Am I ever tired. I know I'm supposed to be happy to be able to do my part as a good little capitalist/consumer, but this two jobs thing is really starting to grind me down.
Now, I want to qualify the whining, puling, moaning, and general candy-*ss bellyaching that is to follow by saying that I'm glad I have work. Lots of people in my hometown don't, and would kill (or at least do serious bodily injury) for even one job that pays more than minimum wage. To them, I say: forgive me. It's no fun to be out of a job, any more than it's fun to work a job that is solid frustration and grief with no hope of betterment. (is that a real word?)
And that's kinda where I see myself, too. My "day" job is at a medical school, and it's just one more variation on your standard desk job with one hour commute. It makes me kinda miserable, but I guess I'll stick with it until something better comes along. Then there's my "night" job, which is at a plastics factory in my hometown. I work there at least three 12-hour shifts a week, more when I can get it. Believe it or not, I really like that job. I would say love, but it is a job, and work that you do for someone else is just never as good as work you do to accomplish something for yourself. Most of my graduating class works there, and it's so completely different from my other job that I think half of my enjoyment comes from the sheer novelty factor.

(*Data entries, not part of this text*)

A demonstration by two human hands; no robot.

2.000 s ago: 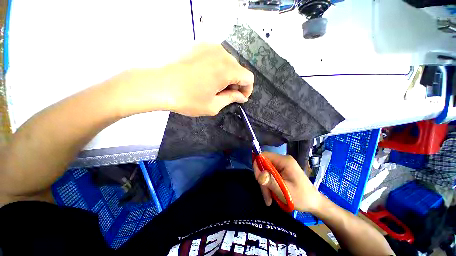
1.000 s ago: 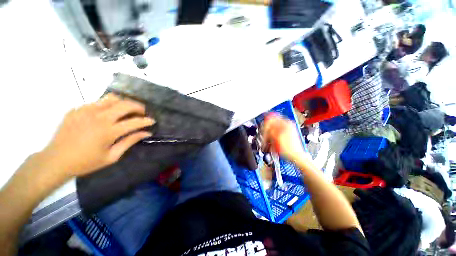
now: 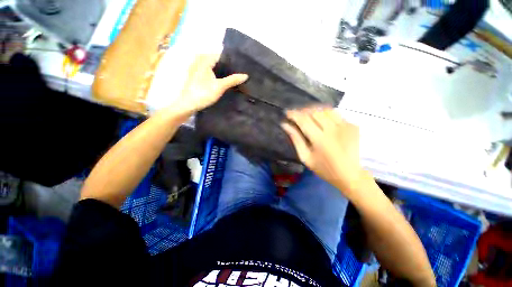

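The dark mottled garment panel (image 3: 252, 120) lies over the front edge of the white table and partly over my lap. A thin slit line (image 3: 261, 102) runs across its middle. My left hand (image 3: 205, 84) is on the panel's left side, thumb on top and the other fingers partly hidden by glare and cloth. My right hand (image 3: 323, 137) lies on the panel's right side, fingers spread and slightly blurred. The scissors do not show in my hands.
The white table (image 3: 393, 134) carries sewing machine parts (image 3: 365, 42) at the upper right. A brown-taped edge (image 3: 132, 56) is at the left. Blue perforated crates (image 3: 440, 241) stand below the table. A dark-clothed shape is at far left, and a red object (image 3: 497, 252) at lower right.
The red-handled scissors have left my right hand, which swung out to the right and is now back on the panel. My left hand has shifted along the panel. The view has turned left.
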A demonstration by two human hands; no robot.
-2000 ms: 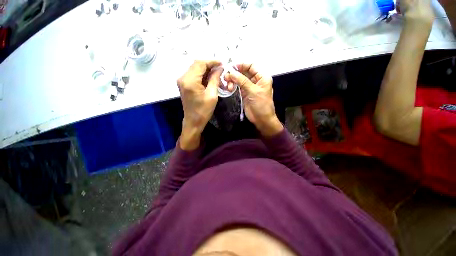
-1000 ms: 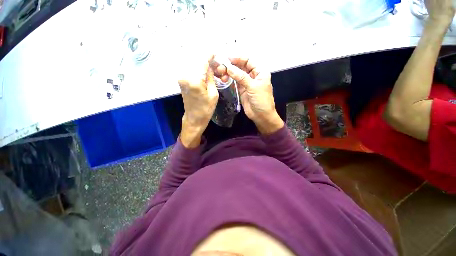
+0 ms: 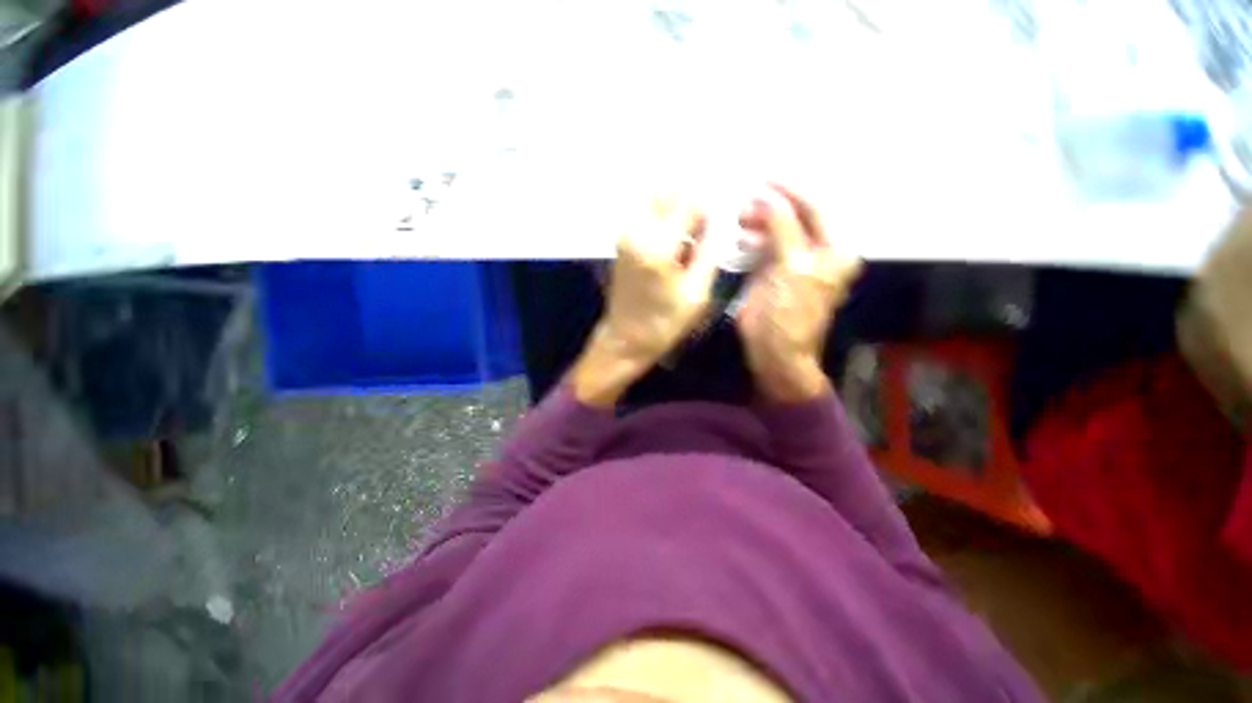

Of course, what I'd really like to do is just stay home with the kids. If I could magically make about 40K a year just appear out of thin air, I don't think I'd ever have another serious gripe in my life. And to those who know me well, yes, I only say that because I know the 40 grand will never materialize, so I don't have to worry about going completely against my sour, carping nature any time soon, understand?

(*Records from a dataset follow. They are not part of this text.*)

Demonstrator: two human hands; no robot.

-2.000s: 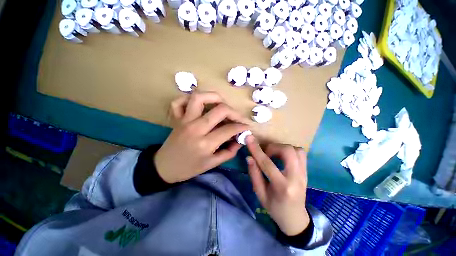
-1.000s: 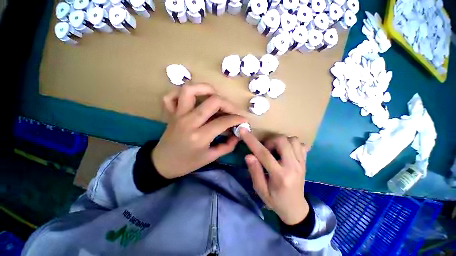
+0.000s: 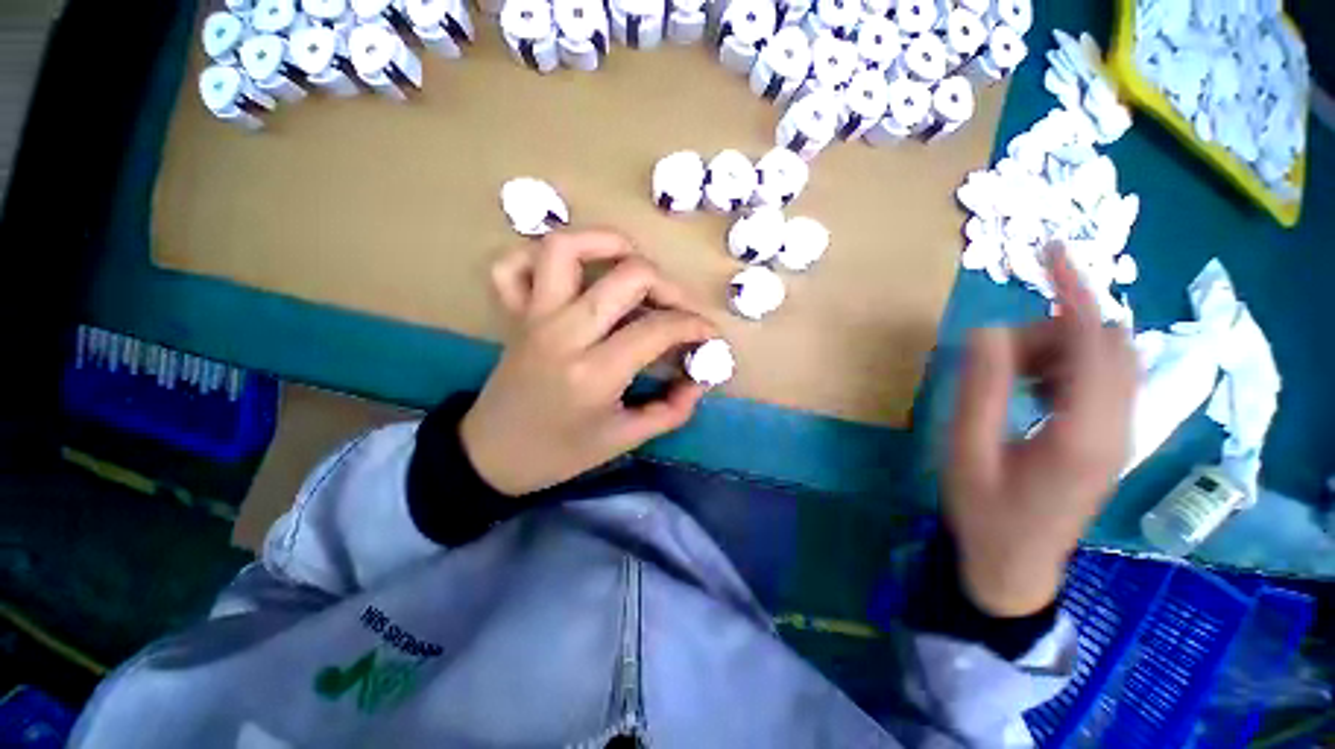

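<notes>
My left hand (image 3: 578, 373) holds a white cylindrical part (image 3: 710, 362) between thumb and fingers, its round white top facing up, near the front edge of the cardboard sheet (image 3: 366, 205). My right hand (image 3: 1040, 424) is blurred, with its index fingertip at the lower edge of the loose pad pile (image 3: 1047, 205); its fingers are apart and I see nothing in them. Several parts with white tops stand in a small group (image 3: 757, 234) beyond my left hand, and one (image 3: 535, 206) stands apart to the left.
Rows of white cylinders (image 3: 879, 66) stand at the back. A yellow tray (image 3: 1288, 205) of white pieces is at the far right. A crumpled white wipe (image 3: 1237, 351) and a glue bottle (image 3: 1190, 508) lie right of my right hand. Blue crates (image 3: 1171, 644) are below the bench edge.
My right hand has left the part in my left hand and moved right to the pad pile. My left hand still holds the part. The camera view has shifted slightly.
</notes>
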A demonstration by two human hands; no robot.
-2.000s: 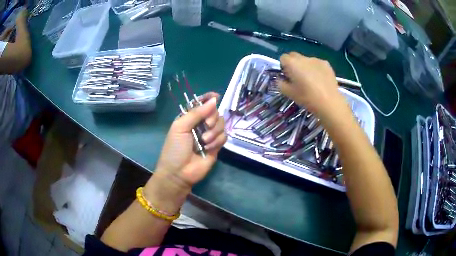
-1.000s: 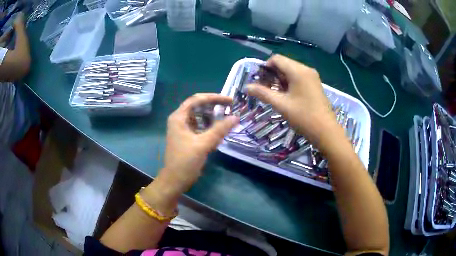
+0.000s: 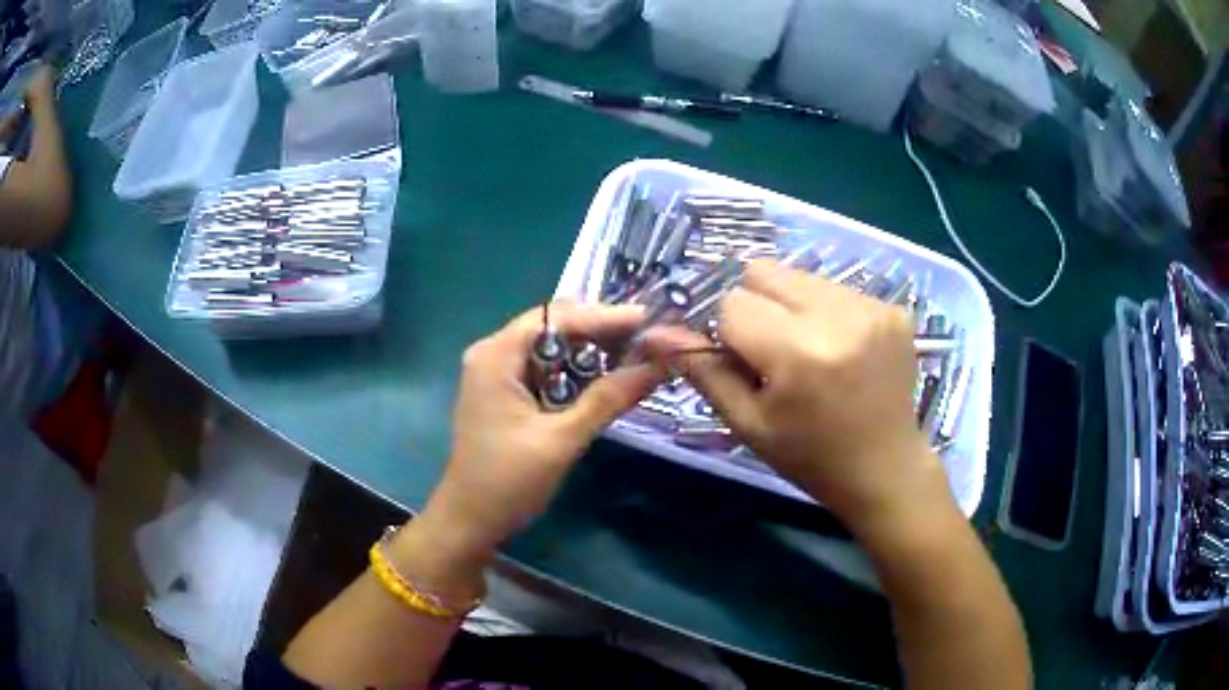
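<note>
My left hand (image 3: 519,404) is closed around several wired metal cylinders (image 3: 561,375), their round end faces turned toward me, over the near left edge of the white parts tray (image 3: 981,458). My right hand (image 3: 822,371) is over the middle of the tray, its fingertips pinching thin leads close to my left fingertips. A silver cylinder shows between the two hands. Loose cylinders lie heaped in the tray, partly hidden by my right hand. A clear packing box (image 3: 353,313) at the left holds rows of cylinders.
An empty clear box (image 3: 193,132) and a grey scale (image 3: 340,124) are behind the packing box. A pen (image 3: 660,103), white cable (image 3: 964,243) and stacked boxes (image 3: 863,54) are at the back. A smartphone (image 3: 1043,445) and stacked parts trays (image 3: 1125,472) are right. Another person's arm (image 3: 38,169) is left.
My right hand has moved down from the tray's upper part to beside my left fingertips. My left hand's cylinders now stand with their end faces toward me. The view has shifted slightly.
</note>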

The real gripe I have with things now is that I am never home, and I'm always exhausted. When they say that they use sleep deprivation as a means of coercion on Iraqi prisoners, I know for  a fact that they're using a guaranteed method. After you've gone just so long without sleep (around 50 hours in my case) every possible action - including thinking - just plain hurts. If somebody came to my desk today and told me that I could stop working all those hours if I would just tell them where Osama Bin Laden was hiding (and I knew, of course) then he'd be toast faster than you can say "forty winks."
But, since nobody is likely to come to my desk and do that (although pretty soon somebody IS gonna come around and ask when I'm actually gonna do some work), I guess I better get back to it. Rock on, people.